Hatta bu dünya öyle günahkar bir yerdir ki bazen masum insanlar bile bu günahların bedelini ödemek zorunda kalır; aynı zamanda, bu dünya öyle huzurlu bir yerdir ki bazen bir günahkar bile huzur içinde yatar.
Kışın geceler soğuk ve uzundu. İnsanın sıkıntıdan çığlık atası geliyordu. Ama gündüzler de bir o kadar keyifli geçiyordu. Her an gülmek gerekiyordu, yoksa gecenin kaçınılmaz gelişini telafi edecek hiçbir şey kalmayacaktı.
Onları günün birinde teslim alacağını sezdikleri karanlıkla karşılaşınca, birbirlerine sarılan iki çocuk gibi kenetlendiler. Ve boğulan insanların çaresizliğiyle birbirlerine tutundular.

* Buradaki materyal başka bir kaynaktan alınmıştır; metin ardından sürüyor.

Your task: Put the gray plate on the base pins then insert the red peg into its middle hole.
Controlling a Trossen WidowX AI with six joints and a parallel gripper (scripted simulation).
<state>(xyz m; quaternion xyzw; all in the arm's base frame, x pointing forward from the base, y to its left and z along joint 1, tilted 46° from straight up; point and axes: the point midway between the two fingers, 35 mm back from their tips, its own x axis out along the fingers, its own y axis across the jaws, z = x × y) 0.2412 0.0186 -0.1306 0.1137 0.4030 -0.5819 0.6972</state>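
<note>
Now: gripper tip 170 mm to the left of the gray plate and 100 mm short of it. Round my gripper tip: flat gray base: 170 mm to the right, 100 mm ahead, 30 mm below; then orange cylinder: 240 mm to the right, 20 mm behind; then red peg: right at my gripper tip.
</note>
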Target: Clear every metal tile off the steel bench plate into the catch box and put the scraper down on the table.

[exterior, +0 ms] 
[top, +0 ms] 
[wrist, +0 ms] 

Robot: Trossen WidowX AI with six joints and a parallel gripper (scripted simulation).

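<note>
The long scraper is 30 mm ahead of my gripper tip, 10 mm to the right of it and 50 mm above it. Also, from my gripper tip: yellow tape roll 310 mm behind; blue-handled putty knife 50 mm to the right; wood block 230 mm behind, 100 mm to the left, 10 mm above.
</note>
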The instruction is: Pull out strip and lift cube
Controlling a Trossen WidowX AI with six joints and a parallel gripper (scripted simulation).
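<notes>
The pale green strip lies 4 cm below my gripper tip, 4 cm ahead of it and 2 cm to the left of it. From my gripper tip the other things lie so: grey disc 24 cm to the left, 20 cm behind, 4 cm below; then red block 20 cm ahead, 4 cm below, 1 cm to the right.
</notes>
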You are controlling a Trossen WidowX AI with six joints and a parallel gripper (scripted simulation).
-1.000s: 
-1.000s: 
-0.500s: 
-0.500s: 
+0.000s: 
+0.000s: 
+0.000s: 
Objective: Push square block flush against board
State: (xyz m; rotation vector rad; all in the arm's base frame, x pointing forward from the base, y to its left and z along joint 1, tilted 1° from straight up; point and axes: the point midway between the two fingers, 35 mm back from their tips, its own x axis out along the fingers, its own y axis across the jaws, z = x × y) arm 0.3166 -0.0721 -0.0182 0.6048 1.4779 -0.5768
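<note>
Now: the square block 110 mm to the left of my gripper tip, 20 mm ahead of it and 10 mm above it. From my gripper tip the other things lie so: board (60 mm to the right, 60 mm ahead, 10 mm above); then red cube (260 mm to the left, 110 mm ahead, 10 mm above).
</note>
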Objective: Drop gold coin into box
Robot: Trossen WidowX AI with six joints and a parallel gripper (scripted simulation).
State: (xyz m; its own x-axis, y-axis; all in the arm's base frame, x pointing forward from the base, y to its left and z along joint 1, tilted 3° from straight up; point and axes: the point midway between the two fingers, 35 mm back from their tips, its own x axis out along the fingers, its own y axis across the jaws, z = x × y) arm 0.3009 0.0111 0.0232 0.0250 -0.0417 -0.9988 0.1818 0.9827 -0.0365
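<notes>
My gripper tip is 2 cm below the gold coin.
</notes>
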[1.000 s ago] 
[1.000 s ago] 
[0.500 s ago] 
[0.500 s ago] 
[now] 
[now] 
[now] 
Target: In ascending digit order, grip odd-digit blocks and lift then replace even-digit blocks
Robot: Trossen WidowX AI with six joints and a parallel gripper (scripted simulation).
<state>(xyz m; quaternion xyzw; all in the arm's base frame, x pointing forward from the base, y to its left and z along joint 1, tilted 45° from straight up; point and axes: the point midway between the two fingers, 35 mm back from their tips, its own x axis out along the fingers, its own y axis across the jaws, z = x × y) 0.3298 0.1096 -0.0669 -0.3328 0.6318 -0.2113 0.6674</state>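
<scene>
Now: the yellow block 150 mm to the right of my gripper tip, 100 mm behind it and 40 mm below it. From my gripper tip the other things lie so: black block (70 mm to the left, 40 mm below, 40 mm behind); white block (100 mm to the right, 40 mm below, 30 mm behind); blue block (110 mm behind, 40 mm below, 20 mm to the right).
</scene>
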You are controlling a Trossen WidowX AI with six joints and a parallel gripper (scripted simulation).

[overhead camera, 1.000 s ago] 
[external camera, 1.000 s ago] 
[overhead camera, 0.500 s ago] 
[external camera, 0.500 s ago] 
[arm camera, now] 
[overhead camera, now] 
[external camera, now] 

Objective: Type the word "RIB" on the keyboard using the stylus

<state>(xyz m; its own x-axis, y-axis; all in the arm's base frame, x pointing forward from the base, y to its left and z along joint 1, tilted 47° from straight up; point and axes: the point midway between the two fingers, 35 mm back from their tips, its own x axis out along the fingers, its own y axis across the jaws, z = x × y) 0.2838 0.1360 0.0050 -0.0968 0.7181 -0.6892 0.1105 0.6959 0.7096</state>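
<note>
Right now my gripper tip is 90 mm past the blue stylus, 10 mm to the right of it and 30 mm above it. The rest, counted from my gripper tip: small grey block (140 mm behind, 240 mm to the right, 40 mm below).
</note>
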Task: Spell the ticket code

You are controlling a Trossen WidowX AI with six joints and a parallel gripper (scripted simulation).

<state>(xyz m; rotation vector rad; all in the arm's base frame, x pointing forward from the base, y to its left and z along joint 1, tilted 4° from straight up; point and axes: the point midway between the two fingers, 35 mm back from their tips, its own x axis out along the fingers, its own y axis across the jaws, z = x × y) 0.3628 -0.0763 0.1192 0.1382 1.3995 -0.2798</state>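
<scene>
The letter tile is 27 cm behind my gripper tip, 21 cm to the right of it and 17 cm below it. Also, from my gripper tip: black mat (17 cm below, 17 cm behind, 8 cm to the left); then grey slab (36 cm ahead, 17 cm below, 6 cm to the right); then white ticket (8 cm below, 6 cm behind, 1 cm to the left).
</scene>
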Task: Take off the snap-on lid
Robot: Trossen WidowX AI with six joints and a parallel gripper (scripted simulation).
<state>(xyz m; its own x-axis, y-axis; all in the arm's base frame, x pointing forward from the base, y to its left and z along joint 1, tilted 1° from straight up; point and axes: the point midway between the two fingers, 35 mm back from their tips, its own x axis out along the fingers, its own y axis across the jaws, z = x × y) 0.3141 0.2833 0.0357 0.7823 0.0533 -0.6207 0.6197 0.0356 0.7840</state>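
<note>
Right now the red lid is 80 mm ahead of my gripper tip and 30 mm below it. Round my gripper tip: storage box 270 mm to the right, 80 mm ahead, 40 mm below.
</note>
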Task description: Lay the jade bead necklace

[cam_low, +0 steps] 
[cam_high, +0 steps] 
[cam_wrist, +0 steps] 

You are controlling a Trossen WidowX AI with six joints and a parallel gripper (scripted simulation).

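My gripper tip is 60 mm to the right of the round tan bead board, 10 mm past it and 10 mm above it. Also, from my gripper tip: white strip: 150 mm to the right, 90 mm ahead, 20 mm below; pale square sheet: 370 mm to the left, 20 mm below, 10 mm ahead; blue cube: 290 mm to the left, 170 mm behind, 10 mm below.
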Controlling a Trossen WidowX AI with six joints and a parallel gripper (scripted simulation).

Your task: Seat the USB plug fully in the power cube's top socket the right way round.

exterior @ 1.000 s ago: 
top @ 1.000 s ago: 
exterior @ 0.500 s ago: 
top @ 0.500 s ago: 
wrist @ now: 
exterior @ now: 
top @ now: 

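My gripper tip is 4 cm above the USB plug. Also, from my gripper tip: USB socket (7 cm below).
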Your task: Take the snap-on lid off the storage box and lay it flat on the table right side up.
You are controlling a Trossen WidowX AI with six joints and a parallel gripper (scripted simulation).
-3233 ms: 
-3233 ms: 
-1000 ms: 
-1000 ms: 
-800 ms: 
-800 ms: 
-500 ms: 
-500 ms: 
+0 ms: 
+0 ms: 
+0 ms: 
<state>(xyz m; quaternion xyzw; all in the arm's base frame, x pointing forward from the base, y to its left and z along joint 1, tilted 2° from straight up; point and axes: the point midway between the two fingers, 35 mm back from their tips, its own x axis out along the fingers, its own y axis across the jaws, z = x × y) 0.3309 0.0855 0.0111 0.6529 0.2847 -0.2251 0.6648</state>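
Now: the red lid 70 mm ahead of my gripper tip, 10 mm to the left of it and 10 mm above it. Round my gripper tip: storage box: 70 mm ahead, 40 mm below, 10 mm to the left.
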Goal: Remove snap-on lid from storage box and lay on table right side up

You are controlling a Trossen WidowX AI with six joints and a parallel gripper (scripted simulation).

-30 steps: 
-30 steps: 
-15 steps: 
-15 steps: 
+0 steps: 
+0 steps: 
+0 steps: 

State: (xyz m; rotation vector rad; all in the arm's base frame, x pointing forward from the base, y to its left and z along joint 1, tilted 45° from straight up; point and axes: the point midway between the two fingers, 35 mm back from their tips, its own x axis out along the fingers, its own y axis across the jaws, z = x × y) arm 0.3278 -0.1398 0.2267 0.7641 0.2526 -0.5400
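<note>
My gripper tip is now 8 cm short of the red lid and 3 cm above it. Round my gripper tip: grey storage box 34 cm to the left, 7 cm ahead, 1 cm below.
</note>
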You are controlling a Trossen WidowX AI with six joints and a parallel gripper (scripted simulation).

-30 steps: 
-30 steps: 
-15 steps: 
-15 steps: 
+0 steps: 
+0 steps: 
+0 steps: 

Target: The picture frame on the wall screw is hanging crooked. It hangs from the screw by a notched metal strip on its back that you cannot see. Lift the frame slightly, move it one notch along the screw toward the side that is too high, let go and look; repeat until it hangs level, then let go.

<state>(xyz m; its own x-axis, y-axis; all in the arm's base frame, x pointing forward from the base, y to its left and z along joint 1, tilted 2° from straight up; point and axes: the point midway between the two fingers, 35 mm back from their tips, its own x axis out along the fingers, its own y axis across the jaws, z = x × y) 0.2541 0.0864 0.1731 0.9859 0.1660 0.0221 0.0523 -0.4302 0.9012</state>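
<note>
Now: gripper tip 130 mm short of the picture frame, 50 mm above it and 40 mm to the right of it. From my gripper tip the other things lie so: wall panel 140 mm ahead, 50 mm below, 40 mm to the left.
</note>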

Günün kısa yaşamını takip eden gecenin hiçliğinin dibine vurmak üzere olduklarını hissediyorlardı. Ruhları bedenlerine tutunmak için fazla zayıftı; sanki ölümün yakında geleceğini ve ruhlarının cılız ateşini koruyan şehvetli etlerini sıyıracağını biliyormuş gibi, hayatın ne kadar uzun sürerse sürsün aslında kısa olduğunu çünkü sonu gelen her şeyin kısa olduğunu biliyormuş gibi, birbirlerini sıkıca kucaklıyor ve asla bırakmıyor, dudaklarını birleştiriyor ve araya bir şey girmesin diye bir an olsun ayırmıyor, gece gündüz, çocuk kıza acı vermekten ve kız yaralanmaktan başka bir şey arzulamıyor, gelecekteki anlarda ne kadar ölü veya insanlıklarından mahrum olacaklarını önemsemeksizin, birlikte geçirdikleri her an, en azından o an için, hayatta olduklarını yakıcı bir şekilde hissediyorlardı.